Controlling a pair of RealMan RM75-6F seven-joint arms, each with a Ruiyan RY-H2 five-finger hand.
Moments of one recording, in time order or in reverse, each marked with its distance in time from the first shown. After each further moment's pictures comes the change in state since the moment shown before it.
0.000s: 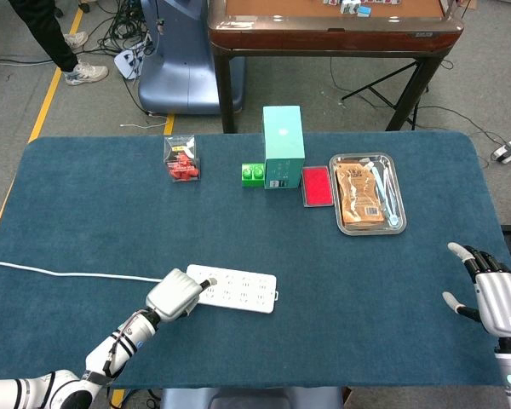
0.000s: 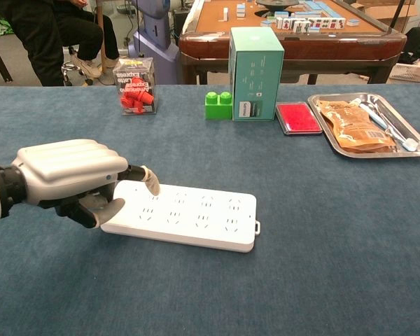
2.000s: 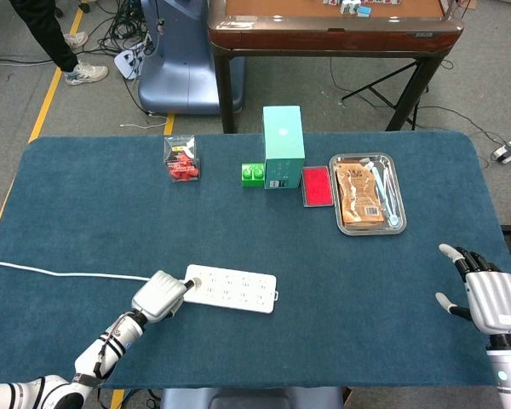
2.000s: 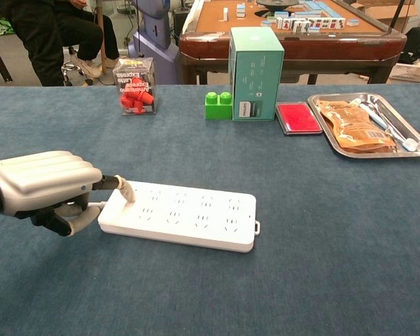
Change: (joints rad) left arm 0.020 0.009 0.066 0.050 -0.028 0.027 -0.009; right arm 0.020 -0.021 -0.006 0.005 0.015 -0.036 -0.021
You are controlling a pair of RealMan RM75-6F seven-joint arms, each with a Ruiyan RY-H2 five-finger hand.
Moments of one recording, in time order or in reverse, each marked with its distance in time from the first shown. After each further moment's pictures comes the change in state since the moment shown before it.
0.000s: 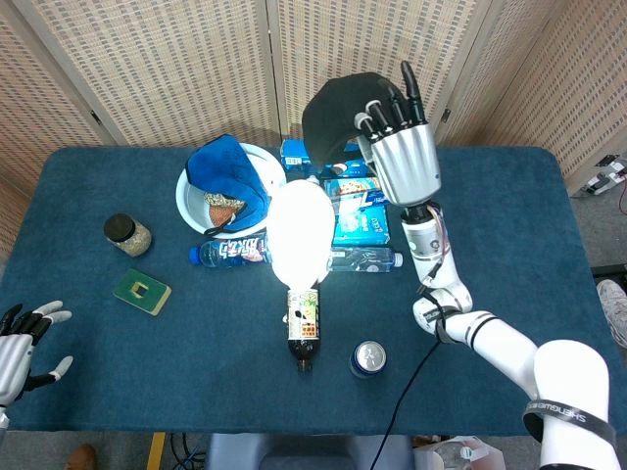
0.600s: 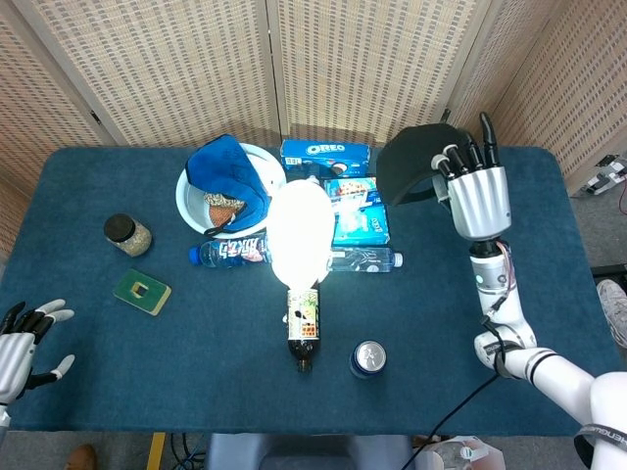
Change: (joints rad) left arm -0.007 -0.002 -0.001 0.009 0.008 -0.005 -0.010; right arm -0.266 0.100 -0.162 -0.071 0.022 0.070 0.065
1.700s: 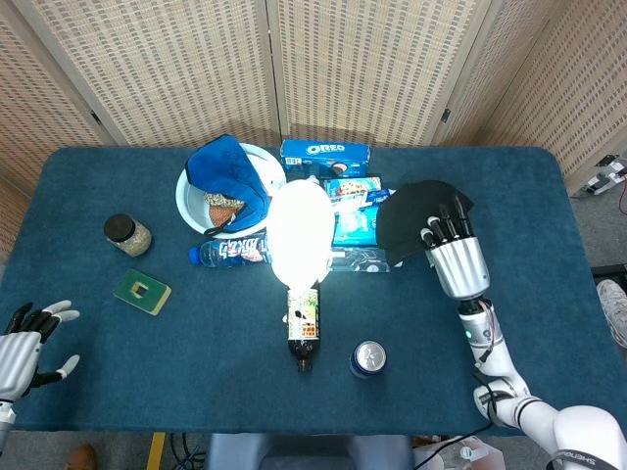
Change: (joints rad) left arm -0.016 -0.021 0.005 0.035 -0.005 -0.031 -0.030; right arm -0.168 -0.217 -0.180 0.188 -0.069 0.045 -0.018
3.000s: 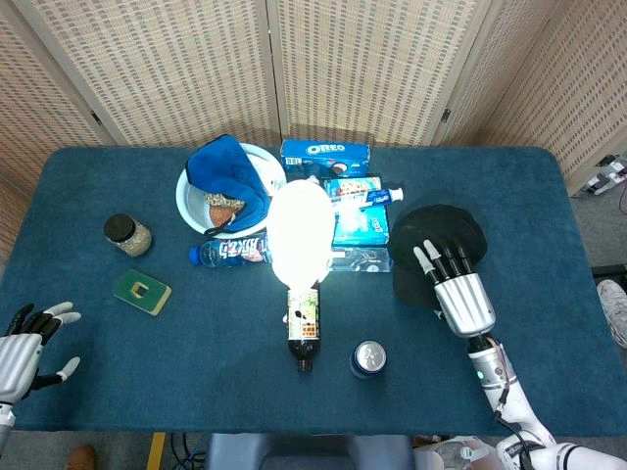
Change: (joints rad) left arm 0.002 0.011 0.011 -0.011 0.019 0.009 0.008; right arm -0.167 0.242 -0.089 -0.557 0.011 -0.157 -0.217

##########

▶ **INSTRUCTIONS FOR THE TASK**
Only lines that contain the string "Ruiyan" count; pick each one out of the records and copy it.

▶ **EXPECTED ANSWER**
Controlling a pair of RealMan RM75-6F seven-joint arms, each with a Ruiyan RY-H2 five-finger hand.
You are controlling a pair of RealMan RM75-6F seven-joint arms, each with a Ruiyan RY-H2 five-finger hand.

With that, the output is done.